» TASK DESCRIPTION
Find the lines below holding the word "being" and copy each of them.

» DATA
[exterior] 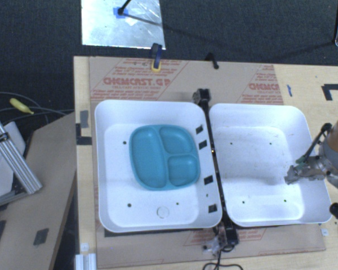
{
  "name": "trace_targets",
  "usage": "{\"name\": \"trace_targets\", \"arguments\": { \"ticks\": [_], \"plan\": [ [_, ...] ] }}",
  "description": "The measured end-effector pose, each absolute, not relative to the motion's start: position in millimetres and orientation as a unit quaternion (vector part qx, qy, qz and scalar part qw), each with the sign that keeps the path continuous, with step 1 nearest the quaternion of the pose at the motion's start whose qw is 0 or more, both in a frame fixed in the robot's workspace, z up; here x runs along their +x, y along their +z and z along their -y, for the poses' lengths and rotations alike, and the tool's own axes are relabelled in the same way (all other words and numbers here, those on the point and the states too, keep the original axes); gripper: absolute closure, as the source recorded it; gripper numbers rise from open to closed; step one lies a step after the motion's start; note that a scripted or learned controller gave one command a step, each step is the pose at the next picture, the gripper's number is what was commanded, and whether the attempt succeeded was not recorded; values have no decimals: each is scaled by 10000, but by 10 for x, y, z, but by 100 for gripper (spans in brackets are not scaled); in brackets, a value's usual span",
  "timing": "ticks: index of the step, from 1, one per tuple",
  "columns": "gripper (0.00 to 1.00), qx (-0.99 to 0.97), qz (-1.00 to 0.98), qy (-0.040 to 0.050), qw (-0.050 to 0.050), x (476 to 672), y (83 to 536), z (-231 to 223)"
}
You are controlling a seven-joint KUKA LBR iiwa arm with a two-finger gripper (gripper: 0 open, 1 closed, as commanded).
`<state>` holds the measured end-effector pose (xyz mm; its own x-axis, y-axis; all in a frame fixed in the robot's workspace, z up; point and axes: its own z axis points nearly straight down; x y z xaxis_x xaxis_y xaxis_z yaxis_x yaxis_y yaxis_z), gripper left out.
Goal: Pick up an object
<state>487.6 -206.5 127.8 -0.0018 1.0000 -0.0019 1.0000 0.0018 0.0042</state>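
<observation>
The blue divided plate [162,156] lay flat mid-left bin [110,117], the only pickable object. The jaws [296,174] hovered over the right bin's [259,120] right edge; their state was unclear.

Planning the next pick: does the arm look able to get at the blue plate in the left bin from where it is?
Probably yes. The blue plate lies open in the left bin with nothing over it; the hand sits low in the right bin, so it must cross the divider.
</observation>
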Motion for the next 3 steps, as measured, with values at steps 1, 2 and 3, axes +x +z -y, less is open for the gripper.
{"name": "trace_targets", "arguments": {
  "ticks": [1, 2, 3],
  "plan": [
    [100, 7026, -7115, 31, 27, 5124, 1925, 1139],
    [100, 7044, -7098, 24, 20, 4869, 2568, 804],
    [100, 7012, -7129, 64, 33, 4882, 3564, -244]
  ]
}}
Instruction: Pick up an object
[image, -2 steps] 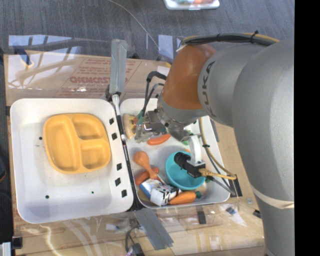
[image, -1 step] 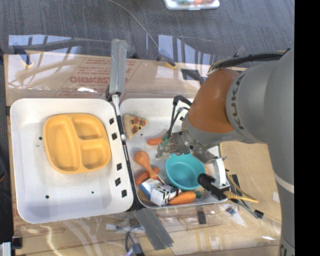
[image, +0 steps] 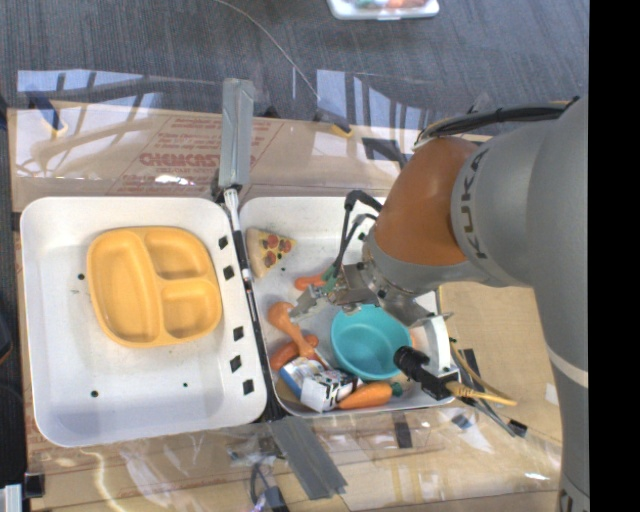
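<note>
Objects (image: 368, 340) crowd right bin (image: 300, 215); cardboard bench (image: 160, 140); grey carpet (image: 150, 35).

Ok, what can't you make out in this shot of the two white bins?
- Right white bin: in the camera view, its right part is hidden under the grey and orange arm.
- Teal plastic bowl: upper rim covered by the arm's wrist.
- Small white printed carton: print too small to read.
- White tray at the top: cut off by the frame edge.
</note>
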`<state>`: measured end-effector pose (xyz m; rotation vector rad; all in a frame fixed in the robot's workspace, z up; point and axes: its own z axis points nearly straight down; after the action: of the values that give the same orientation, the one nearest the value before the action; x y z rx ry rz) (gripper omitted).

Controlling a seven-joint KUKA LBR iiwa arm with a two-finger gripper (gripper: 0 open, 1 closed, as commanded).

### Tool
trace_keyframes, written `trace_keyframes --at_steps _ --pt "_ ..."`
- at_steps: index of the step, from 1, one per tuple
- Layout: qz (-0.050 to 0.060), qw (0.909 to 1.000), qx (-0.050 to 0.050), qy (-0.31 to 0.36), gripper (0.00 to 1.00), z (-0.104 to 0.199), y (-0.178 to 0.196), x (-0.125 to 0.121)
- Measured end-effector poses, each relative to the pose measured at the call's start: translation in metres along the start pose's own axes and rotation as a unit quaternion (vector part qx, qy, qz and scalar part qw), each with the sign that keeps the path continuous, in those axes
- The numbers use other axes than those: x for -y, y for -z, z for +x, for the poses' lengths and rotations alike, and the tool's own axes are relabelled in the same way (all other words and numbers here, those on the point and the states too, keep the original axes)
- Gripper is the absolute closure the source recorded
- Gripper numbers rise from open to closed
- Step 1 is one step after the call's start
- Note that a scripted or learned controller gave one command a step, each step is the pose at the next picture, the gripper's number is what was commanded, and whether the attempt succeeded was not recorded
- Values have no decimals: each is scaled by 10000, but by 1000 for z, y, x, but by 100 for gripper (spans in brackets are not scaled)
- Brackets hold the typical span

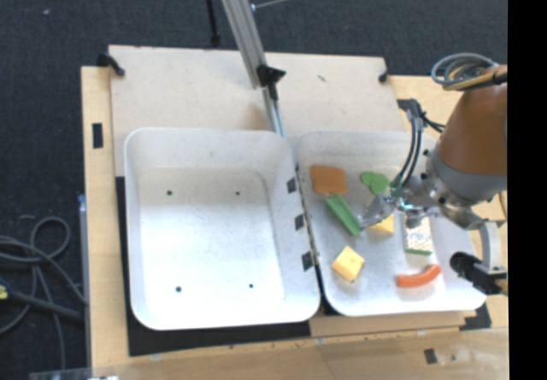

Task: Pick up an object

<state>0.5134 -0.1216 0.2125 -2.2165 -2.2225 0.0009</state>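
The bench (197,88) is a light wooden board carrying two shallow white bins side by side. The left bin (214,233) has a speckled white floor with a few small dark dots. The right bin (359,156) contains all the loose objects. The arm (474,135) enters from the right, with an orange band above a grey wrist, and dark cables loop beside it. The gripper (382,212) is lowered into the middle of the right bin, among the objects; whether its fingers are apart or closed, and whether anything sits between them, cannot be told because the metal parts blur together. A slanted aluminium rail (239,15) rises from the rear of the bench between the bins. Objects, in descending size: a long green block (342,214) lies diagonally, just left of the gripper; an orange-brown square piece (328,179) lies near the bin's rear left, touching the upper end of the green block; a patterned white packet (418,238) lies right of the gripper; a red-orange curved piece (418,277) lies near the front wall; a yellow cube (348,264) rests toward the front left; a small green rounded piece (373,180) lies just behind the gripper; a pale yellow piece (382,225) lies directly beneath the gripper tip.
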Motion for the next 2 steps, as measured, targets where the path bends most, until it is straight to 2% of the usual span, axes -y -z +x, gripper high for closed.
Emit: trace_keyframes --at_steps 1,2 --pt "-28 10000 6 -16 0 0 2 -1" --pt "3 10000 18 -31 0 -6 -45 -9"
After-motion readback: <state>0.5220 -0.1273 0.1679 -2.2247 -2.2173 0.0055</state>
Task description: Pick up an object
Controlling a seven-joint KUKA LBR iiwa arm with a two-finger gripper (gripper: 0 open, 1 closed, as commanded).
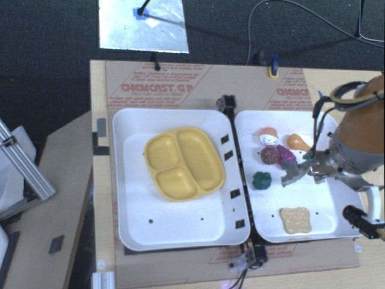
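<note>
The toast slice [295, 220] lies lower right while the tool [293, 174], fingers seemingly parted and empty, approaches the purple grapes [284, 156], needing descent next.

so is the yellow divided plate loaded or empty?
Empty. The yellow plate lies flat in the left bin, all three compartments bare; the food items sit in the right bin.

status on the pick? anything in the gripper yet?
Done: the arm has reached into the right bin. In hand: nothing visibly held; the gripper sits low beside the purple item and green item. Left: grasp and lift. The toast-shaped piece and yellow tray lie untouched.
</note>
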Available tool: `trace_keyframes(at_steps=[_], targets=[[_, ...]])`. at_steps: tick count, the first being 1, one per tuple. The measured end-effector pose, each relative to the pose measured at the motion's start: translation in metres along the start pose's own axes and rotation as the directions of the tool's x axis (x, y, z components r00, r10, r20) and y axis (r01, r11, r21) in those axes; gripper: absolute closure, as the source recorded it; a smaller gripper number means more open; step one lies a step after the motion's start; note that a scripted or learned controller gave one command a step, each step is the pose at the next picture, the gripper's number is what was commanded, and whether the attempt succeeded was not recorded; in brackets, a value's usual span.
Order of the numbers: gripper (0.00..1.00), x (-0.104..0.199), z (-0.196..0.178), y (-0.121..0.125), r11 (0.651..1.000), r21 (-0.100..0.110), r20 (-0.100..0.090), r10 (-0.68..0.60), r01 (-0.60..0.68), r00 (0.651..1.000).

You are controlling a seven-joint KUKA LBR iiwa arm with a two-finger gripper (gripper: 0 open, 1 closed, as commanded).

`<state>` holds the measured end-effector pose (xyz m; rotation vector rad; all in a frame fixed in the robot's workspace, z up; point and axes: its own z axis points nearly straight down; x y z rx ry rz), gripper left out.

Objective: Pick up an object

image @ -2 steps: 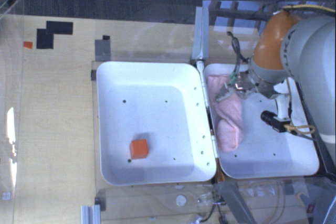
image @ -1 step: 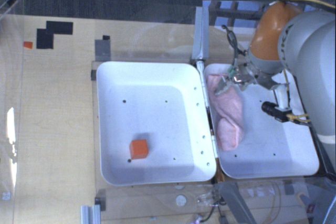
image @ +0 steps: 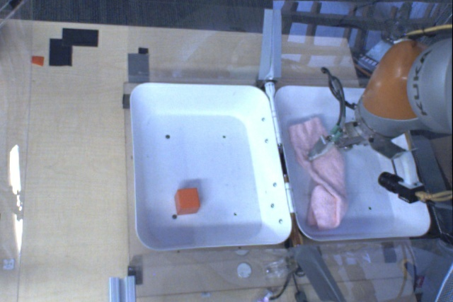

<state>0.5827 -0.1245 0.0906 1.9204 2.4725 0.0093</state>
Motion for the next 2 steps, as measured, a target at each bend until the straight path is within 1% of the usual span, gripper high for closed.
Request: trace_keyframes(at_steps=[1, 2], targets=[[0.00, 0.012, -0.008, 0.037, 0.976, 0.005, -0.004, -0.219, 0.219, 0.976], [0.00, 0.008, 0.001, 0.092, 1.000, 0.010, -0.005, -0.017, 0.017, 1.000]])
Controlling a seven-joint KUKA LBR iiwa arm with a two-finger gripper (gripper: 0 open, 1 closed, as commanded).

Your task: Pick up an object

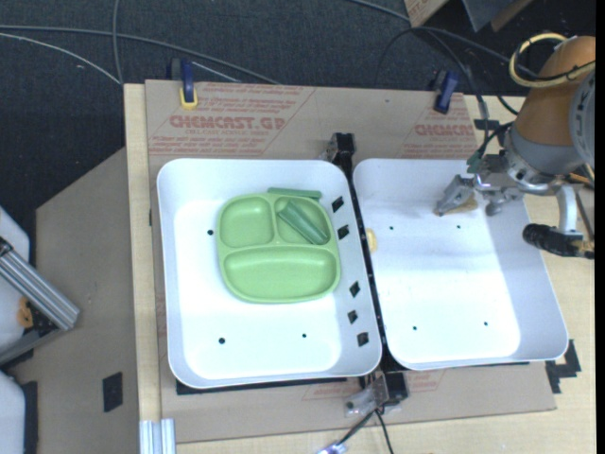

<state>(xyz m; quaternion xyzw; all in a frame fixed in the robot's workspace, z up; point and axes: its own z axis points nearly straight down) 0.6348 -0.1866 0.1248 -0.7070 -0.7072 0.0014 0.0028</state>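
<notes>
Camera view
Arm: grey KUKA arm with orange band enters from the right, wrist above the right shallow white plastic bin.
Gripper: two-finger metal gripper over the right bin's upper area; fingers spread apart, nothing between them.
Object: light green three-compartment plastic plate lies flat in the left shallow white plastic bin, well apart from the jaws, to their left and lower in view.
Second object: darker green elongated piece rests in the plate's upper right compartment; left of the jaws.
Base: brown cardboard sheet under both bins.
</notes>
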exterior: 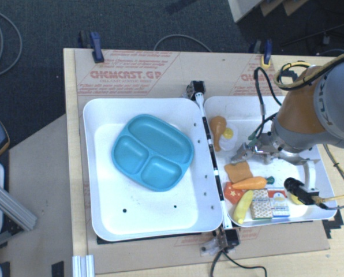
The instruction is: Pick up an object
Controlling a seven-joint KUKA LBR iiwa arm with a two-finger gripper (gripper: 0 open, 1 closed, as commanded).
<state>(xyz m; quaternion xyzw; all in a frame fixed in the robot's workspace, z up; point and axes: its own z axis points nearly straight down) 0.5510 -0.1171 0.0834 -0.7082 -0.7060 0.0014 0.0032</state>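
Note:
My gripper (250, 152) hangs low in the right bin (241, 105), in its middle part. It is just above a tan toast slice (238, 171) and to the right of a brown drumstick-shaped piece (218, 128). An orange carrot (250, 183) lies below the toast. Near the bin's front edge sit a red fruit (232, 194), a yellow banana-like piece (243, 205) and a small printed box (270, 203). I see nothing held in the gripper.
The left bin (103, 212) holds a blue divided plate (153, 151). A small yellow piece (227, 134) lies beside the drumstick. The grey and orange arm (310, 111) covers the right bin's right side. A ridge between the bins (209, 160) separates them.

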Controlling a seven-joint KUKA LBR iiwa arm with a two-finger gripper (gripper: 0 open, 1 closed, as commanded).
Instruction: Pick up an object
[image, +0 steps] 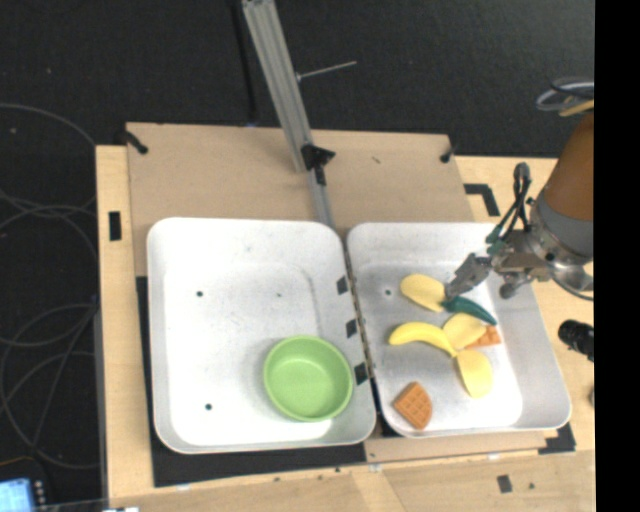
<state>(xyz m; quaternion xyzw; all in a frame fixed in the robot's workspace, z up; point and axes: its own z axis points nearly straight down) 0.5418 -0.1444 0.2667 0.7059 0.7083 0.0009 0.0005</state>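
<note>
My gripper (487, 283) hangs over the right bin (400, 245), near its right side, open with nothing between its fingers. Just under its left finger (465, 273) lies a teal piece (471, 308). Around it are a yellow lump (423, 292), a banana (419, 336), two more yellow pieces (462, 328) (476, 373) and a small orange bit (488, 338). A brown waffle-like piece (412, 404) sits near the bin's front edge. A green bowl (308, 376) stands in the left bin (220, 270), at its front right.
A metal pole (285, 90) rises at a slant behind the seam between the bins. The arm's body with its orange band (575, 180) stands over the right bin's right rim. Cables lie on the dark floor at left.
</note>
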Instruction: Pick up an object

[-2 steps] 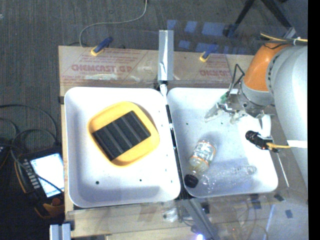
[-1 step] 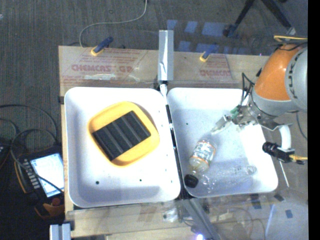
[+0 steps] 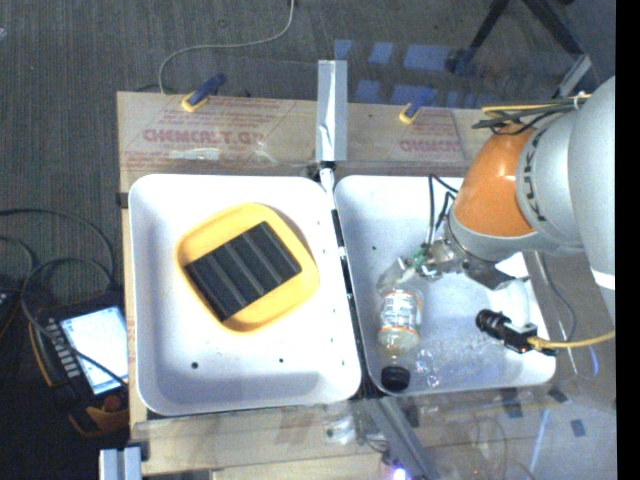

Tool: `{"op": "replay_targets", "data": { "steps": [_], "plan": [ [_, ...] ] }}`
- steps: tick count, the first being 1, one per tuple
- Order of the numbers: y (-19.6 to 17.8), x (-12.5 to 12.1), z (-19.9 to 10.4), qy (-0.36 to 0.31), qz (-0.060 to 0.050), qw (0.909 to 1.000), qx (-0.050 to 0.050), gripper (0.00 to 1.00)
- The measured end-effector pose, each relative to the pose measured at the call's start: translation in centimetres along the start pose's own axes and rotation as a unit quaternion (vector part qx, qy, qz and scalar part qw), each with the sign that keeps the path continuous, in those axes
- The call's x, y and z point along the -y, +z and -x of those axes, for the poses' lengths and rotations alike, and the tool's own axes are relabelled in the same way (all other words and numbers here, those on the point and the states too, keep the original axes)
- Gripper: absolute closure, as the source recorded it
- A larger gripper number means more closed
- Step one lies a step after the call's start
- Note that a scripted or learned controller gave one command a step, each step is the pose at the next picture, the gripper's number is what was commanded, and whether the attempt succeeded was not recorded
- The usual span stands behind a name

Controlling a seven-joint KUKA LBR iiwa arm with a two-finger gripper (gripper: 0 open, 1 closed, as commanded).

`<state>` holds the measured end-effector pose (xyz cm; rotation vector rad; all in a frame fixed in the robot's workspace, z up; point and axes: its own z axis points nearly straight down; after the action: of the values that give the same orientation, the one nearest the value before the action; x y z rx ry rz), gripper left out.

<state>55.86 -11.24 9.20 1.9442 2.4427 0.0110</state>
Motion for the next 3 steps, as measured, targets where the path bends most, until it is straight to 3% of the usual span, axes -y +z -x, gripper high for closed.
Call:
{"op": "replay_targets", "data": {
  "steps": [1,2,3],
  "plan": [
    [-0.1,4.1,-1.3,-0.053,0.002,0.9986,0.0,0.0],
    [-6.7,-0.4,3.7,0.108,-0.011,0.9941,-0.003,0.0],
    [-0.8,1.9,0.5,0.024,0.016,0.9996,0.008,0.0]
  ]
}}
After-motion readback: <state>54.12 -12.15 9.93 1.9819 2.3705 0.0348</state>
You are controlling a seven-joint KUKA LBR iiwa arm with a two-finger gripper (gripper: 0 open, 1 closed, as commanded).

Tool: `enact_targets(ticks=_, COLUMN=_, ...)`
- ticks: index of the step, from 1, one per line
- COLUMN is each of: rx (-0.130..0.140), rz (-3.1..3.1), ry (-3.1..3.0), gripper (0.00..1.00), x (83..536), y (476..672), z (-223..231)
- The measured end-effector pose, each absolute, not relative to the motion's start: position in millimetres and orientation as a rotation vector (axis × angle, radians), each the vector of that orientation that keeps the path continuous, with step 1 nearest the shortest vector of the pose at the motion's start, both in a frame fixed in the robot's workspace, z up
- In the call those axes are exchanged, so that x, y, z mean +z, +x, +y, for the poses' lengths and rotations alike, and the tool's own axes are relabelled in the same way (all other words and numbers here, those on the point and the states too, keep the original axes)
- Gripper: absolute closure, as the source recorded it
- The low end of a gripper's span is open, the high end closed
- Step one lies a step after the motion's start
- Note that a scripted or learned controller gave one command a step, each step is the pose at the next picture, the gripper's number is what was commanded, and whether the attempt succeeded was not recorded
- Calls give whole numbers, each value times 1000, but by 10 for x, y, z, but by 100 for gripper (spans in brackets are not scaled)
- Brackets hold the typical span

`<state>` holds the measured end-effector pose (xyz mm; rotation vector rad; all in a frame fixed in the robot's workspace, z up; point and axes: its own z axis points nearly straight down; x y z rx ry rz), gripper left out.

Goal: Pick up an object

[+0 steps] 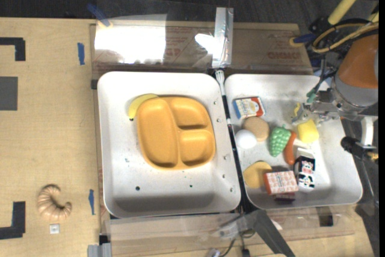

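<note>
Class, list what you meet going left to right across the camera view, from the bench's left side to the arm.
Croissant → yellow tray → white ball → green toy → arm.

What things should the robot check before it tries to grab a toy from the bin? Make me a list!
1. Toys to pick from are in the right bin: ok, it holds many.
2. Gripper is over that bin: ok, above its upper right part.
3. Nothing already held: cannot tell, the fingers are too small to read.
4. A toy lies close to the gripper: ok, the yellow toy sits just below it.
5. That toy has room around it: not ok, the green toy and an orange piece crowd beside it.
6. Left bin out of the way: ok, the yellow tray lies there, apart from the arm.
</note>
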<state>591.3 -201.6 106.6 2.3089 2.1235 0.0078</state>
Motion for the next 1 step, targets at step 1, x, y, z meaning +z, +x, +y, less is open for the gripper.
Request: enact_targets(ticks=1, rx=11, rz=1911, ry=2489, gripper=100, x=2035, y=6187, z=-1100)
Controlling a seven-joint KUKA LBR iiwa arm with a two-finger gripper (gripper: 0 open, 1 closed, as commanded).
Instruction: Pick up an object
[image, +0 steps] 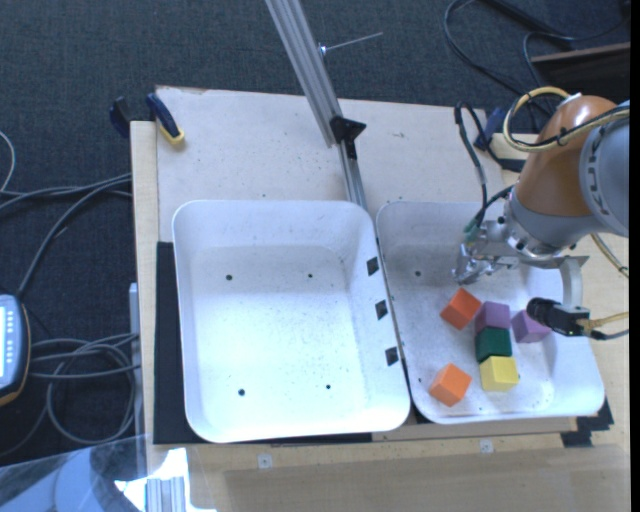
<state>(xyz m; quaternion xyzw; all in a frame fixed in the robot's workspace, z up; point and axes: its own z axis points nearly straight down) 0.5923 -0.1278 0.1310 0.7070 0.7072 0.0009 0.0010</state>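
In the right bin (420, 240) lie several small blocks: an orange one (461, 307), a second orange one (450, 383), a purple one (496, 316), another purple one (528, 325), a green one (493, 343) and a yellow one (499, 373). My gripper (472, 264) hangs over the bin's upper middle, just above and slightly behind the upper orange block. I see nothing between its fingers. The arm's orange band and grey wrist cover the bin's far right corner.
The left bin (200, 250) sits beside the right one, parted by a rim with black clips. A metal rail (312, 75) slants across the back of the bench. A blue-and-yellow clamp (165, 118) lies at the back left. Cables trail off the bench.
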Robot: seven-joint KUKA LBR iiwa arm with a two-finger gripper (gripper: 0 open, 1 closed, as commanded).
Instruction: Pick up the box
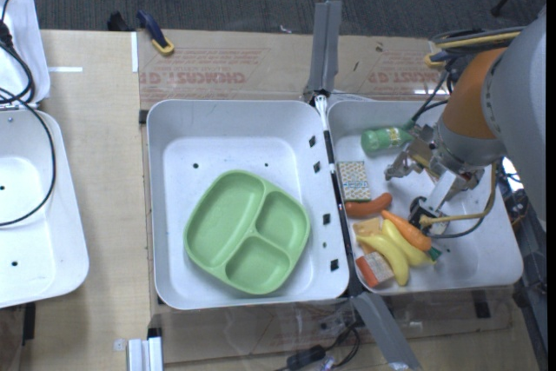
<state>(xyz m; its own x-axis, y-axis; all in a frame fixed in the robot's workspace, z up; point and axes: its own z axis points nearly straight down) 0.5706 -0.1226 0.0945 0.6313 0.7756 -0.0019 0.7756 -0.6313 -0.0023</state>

» YOUR RESPONSE
Available tool: `trace_keyframes(at_steps=[_], targets=[[_, ...]])`. at_steps: tick count, the first being 1, one per tuple. The measured end-effector pose, each relative to the pose measured at the motion's start: translation in metres along the start pose's own axes and rotation as the directions of the tool's x axis (x, y, z components r00, r10, r20) and y axis (r01, r11, r21) in those axes; gripper: absolute closure, as the source recorded it; a smaller gripper number means more open; step one lies a step after the motion's start; note that a scripted or learned controller gave one command a step, each step is the pose at the next picture, the gripper's number is what was commanded, and whether the attempt succeeded was not recorded; in brackets, a value's usual span.
- steps: tick count, the first being 1, one per tuple

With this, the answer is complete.